Oren sat on the floor, eating a slice of hot pizza and drinking a second cold beer with his host. He had not given up any details of the sheriff's case, not a word about finding the bones of a second victim. For now, the prospect of a multiple homicide was only a rumor on the radio during the newsbreak.
Swahn appeared to give the idea no weight. "Next, they'll be saying there's a serial killer in the neighborhood."
"Not likely." Oren drained his beer bottle. "There might be thirty serials at large in a country of six million square miles."

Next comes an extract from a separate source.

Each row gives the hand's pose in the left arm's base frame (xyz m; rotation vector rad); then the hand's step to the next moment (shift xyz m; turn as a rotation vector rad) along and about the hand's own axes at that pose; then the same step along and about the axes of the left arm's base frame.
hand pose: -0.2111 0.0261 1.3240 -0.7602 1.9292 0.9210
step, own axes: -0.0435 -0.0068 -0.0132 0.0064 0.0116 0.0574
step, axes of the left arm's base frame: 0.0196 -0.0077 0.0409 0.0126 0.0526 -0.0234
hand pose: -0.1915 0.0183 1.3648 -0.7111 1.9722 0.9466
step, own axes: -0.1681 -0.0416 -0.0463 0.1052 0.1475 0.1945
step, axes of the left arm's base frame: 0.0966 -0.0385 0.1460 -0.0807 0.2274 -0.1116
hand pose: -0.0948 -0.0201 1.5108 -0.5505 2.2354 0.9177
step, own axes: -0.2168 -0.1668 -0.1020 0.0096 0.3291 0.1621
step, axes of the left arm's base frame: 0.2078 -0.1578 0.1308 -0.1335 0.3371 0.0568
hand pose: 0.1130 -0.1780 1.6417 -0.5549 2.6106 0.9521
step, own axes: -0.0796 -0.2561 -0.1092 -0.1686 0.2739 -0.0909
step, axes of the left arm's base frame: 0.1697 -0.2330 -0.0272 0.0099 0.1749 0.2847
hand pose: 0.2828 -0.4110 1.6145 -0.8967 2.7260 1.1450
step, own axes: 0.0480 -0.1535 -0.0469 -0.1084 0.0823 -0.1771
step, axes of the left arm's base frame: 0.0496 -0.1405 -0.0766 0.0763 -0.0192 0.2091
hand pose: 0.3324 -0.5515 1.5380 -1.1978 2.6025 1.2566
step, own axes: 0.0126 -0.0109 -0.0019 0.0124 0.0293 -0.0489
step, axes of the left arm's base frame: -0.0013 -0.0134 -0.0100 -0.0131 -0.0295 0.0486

"Right. What are the odds of one finding his way to Coventry? Although," said Swahn, in the tone of an afterthought, "Josh could've been killed to conceal another murder."
The man was left to make what he could of the silence. Oren had not come to this house to collaborate with a suspect. After reading the last interview, he laid it down among the others scattered on the floor all around him. "I don't pull motives out of thin air. I like facts."
Anyone with a secret could have a motive for murder." Swahn opened another envelope and pulled out a thin stack of photographs. "Take your secrets for instance." One by one, he laid out the glossy prints like cards dealt from a deck.
Oren looked down at pictures of himself at the ages of fifteen and sixteen. In one print, his hair had only covered his ears. In the next, it grazed his shoulders. Each one showed him walking down one street or another, oblivious to the stares of middle-aged women turning his way.